**Exercise brief:** Reproduce all records verbatim.

-------------------------

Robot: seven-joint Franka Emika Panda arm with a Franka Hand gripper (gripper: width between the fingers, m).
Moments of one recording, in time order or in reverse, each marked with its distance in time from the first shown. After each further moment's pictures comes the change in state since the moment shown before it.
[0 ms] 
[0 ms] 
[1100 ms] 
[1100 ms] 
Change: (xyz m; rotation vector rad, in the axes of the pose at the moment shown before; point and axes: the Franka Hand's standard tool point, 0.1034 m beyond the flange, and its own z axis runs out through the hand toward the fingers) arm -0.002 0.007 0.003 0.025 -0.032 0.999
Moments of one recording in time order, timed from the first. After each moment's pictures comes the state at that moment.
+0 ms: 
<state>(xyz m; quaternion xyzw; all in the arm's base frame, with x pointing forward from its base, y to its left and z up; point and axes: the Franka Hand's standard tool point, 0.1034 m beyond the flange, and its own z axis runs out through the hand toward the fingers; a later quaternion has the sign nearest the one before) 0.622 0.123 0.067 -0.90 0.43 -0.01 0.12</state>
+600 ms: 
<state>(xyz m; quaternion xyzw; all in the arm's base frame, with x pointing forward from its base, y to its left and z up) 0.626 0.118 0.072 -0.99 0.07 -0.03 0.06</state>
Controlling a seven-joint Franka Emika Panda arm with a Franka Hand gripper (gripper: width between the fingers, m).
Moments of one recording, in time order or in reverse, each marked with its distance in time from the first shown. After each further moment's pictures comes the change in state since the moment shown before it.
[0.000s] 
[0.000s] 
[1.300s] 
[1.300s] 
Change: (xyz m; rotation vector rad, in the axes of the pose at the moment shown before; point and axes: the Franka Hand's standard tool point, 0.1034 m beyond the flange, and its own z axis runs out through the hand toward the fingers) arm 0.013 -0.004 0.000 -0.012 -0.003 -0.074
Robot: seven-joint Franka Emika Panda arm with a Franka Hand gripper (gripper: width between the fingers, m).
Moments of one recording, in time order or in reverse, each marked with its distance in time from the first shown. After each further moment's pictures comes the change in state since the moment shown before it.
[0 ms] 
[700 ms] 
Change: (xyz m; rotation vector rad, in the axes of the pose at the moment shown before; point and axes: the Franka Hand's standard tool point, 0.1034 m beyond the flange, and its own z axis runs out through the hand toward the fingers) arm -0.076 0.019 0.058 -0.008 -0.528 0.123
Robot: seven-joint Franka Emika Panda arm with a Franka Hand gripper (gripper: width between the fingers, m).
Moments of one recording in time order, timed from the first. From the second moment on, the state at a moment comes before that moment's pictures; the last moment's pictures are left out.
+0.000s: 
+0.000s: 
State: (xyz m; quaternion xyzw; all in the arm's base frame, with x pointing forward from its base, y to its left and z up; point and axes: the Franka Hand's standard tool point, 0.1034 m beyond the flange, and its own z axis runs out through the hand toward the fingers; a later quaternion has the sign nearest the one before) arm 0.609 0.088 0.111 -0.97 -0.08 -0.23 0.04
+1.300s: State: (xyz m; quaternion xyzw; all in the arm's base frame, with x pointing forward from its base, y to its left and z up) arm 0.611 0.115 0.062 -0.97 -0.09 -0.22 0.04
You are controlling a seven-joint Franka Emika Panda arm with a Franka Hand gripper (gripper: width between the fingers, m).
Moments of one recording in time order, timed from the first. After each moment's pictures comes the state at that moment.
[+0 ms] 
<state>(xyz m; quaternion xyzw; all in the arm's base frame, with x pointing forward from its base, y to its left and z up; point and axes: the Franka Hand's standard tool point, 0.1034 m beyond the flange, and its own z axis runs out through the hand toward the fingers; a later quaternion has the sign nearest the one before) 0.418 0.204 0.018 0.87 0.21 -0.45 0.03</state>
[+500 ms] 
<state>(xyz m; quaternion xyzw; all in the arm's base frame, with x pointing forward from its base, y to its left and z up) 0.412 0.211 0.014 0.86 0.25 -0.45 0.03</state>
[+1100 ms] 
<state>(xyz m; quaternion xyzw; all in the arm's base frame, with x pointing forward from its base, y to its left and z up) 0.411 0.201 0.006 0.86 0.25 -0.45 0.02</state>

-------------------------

**Solved problem:**
Robot: seven-joint Franka Emika Panda arm with a Franka Hand gripper (gripper: width between the fingers, m).
Moments of one recording, in time order or in reverse, each marked with its distance in time from the first shown. After each further moment's pictures comes the change in state since the moment shown before it.
[0 ms] 
[0 ms] 
[1100 ms] 
[1100 ms] 
Change: (xyz m; rotation vector rad, in the axes of the pose at the moment shown before; point and axes: the Franka Hand's standard tool point, 0.1034 m beyond the flange, and its own z axis runs out through the hand toward the fingers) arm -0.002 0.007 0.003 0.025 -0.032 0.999
Moments of one recording in time order, timed from the first. After each moment's pictures comes the state at that moment.
+0 ms: 
<state>(xyz m; quaternion xyzw; all in the arm's base frame, with x pointing forward from its base, y to its left and z up; point and axes: the Franka Hand's standard tool point, 0.1034 m beyond the flange, and its own z axis runs out through the hand toward the fingers; a later quaternion has the sign nearest the one before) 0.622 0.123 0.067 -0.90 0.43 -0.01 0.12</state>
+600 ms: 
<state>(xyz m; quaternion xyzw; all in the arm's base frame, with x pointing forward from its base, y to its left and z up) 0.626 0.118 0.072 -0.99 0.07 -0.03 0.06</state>
Controlling a seven-joint Franka Emika Panda arm with a Franka Hand gripper (gripper: width between the fingers, m).
Moments of one recording, in time order or in reverse, each marked with its distance in time from the first shown. After each further moment's pictures comes the change in state since the moment shown before it.
[0.000s] 
[0.000s] 
[1.300s] 
[1.300s] 
Change: (xyz m; rotation vector rad, in the axes of the pose at the moment shown before; point and axes: the Franka Hand's standard tool point, 0.1034 m beyond the flange, and its own z axis runs out through the hand toward the fingers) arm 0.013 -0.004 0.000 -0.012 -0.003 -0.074
Robot: seven-joint Franka Emika Panda arm with a Franka Hand gripper (gripper: width between the fingers, m).
Moments of one recording, in time order or in reverse, each marked with its distance in time from the first shown. After each further moment's pictures comes the change in state since the moment shown before it.
[0 ms] 
[700 ms] 
Change: (xyz m; rotation vector rad, in the axes of the pose at the moment shown before; point and axes: the Franka Hand's standard tool point, 0.1034 m beyond the flange, and its own z axis runs out through the hand toward the fingers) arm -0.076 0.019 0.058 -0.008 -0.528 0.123
Robot: seven-joint Franka Emika Panda arm with a Franka Hand gripper (gripper: width between the fingers, m).
Moments of one recording in time order, timed from the first. From the second moment on, the state at a moment comes before that moment's pictures; the last moment's pictures are left out.
+0.000s: 
+0.000s: 
State: (xyz m; quaternion xyzw; all in the arm's base frame, with x pointing forward from its base, y to its left and z up; point and axes: the Franka Hand's standard tool point, 0.1034 m beyond the flange, and its own z axis runs out through the hand toward the fingers; a later quaternion has the sign nearest the one before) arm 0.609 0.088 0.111 -0.97 -0.08 -0.23 0.04
+1.300s: State: (xyz m; quaternion xyzw; all in the arm's base frame, with x pointing forward from its base, y to its left and z up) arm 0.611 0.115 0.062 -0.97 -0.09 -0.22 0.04
You are controlling a seven-joint Franka Emika Panda arm with a Franka Hand gripper (gripper: width between the fingers, m).
Moments of one recording in time order, timed from the first. After each moment's pictures comes the state at that moment.
[+0 ms] 
<state>(xyz m; quaternion xyzw; all in the arm's base frame, with x pointing forward from its base, y to its left and z up; point and axes: the Franka Hand's standard tool point, 0.1034 m beyond the flange, and its own z axis runs out through the hand toward the fingers; a later quaternion has the sign nearest the one before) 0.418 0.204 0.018 0.87 0.21 -0.45 0.03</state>
[+500 ms] 
<state>(xyz m; quaternion xyzw; all in the arm's base frame, with x pointing forward from its base, y to its left and z up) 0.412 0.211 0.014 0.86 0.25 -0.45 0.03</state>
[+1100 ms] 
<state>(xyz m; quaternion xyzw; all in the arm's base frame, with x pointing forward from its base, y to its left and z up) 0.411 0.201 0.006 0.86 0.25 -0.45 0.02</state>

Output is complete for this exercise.